What you will do — In the copy, include no images, and repeat each entry precisely as written.

Entries taken from a collection:

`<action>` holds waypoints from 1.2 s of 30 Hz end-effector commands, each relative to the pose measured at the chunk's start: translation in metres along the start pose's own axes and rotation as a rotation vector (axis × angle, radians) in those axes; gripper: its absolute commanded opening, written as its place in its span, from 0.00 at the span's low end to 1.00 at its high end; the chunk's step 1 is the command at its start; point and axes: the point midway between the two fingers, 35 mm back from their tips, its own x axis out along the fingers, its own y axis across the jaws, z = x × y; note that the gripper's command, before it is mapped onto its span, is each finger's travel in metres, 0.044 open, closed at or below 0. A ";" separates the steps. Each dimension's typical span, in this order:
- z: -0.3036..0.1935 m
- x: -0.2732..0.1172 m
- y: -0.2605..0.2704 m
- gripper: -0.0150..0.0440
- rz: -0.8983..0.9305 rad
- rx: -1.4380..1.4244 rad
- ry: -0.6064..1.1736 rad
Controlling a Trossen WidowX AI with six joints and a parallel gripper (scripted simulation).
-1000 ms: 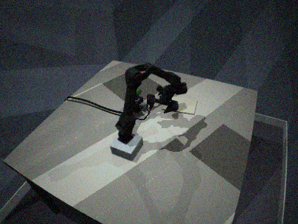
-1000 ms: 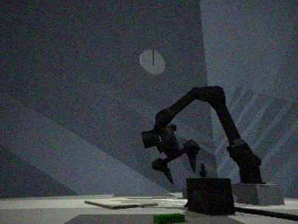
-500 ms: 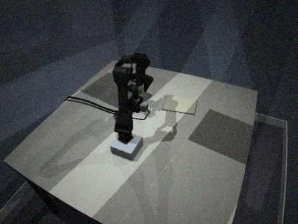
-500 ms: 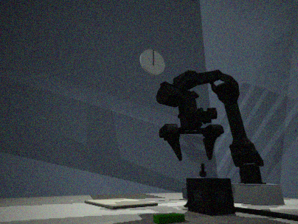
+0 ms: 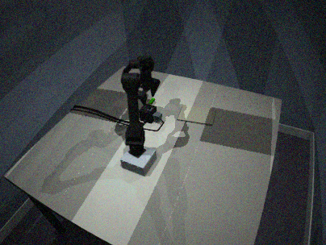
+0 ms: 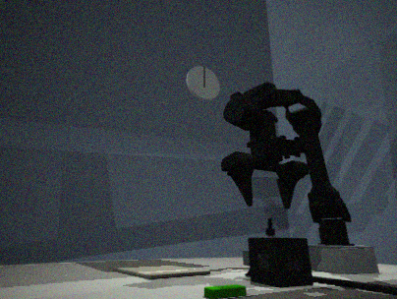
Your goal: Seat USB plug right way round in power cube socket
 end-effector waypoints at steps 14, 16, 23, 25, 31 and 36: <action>-0.001 0.017 0.001 1.00 0.001 -0.007 0.008; -0.001 0.019 0.001 1.00 0.001 -0.007 0.008; -0.001 0.026 0.001 1.00 0.001 -0.007 0.008; -0.001 0.028 0.001 1.00 0.001 -0.007 0.008; 0.000 0.026 0.000 0.96 -0.001 -0.001 0.000; 0.000 0.026 0.000 0.73 -0.001 -0.001 0.000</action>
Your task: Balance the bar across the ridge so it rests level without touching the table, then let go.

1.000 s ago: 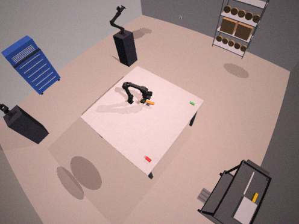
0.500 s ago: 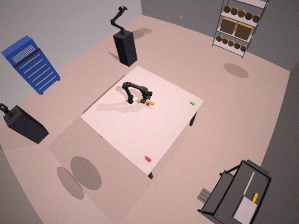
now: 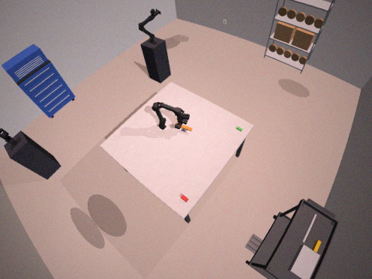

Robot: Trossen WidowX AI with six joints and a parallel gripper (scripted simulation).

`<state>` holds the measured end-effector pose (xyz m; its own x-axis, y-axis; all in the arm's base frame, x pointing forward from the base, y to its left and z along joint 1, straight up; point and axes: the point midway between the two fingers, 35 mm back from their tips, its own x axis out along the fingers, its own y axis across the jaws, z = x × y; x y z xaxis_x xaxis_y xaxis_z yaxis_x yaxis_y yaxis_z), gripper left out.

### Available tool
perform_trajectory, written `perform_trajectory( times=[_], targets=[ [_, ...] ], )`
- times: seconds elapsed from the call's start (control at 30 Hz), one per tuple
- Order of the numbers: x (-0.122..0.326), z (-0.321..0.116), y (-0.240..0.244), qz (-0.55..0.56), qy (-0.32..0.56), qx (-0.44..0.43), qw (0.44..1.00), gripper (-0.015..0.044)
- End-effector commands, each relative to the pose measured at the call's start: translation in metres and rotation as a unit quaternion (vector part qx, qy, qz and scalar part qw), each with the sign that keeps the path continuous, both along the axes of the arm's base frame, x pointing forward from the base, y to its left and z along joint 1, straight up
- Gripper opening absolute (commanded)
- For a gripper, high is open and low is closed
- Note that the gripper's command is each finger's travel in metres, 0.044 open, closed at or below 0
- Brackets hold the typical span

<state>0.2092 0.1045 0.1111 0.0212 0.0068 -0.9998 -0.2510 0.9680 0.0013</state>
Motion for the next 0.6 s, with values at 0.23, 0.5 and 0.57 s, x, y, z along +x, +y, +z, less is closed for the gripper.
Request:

Result for this exercise —
`<action>` holds waypoints from 1.2 s of 30 Hz end-effector commands, each relative to the pose measured at the chunk's start: translation in metres along the start pose's own axes and rotation as a rotation vector (axis × angle, radians) in those axes; gripper: its absolute commanded opening, written as its place in its span, from 0.00 at the span's low end to 1.00 at its high end; the chunk's step 1 is the command at its start; point and axes: the point midway between the two fingers, 35 mm back from their tips, its own x axis out along the fingers, its own y axis across the jaws, z = x × y; note that the gripper's command, before it is mapped onto its span, is each finger's travel in metres, 0.044 open, closed at or below 0. A ";" separates the steps. Each dimension's typical span, in this order:
- z: -0.3036..0.1935 m
- x: -0.2732..0.1172 m
- y: -0.2605..0.2704 m
- gripper: -0.0150..0.0440
- rz: -0.8983..0.9305 rad
- rx: -1.4380..1.4244 rad
- ry: -0.6064..1.1736 rad
Controlling a Trossen WidowX AI with six joints and a parallel gripper (scripted simulation).
-1000 ms: 
-1000 ms: 
-500 ms: 
-500 ms: 
+0 ms: 
+0 ms: 
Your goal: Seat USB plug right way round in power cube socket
 end-effector waypoints at steps 14, 16, 23, 25, 31 and 36: <action>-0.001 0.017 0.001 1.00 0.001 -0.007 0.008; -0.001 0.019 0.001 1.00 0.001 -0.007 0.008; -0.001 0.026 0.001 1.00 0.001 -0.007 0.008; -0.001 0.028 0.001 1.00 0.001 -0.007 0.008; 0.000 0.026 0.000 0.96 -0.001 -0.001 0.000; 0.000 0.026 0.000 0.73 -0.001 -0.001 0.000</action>
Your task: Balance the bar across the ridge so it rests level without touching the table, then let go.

1.000 s ago: 
0.500 s ago: 
now: 

Robot: Trossen WidowX AI with six joints and a parallel gripper (scripted simulation).

`<state>` holds the measured end-effector pose (xyz m; its own x-axis, y-axis; all in the arm's base frame, x pointing forward from the base, y to its left and z along joint 1, straight up; point and axes: the point midway between the two fingers, 35 mm back from their tips, its own x axis out along the fingers, its own y axis across the jaws, z = x × y; x y z xaxis_x xaxis_y xaxis_z yaxis_x yaxis_y yaxis_z), gripper left out.

### Available tool
perform_trajectory, written `perform_trajectory( times=[_], targets=[ [_, ...] ], )`
- times: seconds elapsed from the call's start (control at 30 Hz), one per tuple
- Order of the numbers: x (-0.122..0.326), z (-0.321..0.116), y (-0.240..0.244), qz (-0.55..0.56), qy (-0.32..0.56), qx (-0.44..0.43), qw (0.44..1.00), gripper (-0.015..0.044)
- End-effector commands, each relative to the pose measured at the call's start: translation in metres and rotation as a unit quaternion (vector part qx, qy, qz and scalar part qw), each with the sign that keeps the path continuous, both along the axes of the arm's base frame, x pointing forward from the base, y to its left and z along joint 1, straight up
- Gripper opening absolute (commanded)
- For a gripper, high is open and low is closed
- Note that the gripper's command is each finger's travel in metres, 0.044 open, closed at or below 0
- Brackets hold the typical span

<state>0.2092 0.1045 0.1111 0.0212 0.0068 -0.9998 -0.2510 0.9680 0.0013</state>
Motion for the next 0.6 s, with values at 0.23, 0.5 and 0.57 s, x, y, z along +x, +y, +z, less is closed for the gripper.
Request:

No more work remains for this exercise.